(THE DATA)

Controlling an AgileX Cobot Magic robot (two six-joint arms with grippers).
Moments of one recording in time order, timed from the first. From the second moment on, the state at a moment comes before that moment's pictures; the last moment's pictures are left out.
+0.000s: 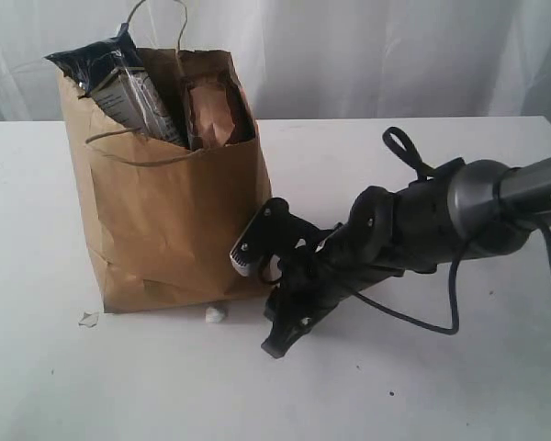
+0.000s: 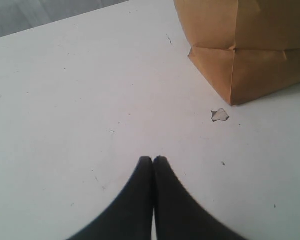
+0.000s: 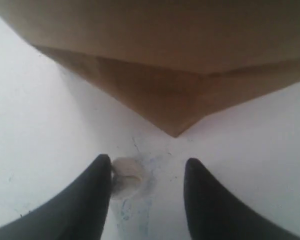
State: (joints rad) left arm 0.00 0.01 0.02 -0.31 0.43 0.53; right arm 0.63 1.89 -0.97 0.58 0.22 -1.01
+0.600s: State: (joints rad) left arm 0.00 0.01 0.02 -0.31 0.43 0.53; right arm 0.63 1.87 -0.97 0.59 0.28 -0.97
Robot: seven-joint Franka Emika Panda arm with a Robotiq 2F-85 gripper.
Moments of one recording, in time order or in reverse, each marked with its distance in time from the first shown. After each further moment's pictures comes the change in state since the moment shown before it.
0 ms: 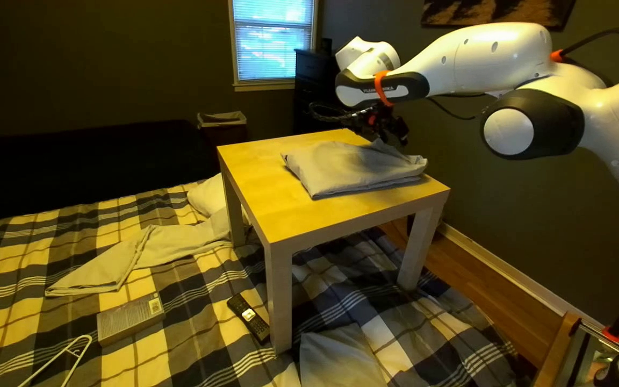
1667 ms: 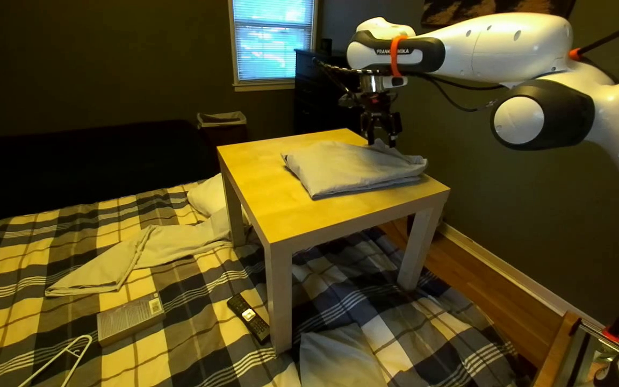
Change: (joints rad) arm -0.117 -0.017 0.111 0.080 0.328 -0.062 -0.104
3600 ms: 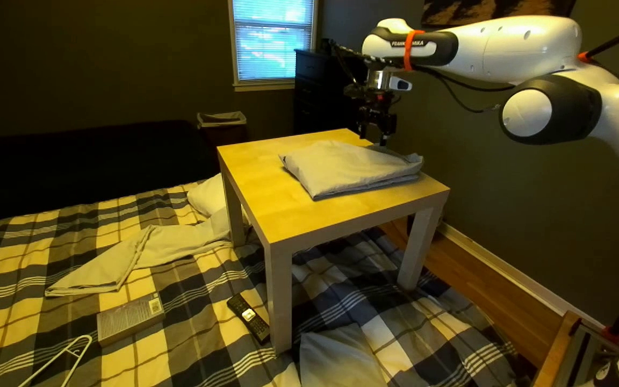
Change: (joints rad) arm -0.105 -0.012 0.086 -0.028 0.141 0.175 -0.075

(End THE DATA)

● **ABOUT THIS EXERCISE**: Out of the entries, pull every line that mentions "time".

● **ANSWER TO THIS TASK**:
Moments of one recording in time order, timed from the first. From the second moment on, the state at a moment comes before that moment's pictures; the last moment's pictures are left out.
Moments of one recording, in time order or in reverse, each marked with its distance in time from the first shown. After each further moment's pictures comes the change in state since the moment shown before it.

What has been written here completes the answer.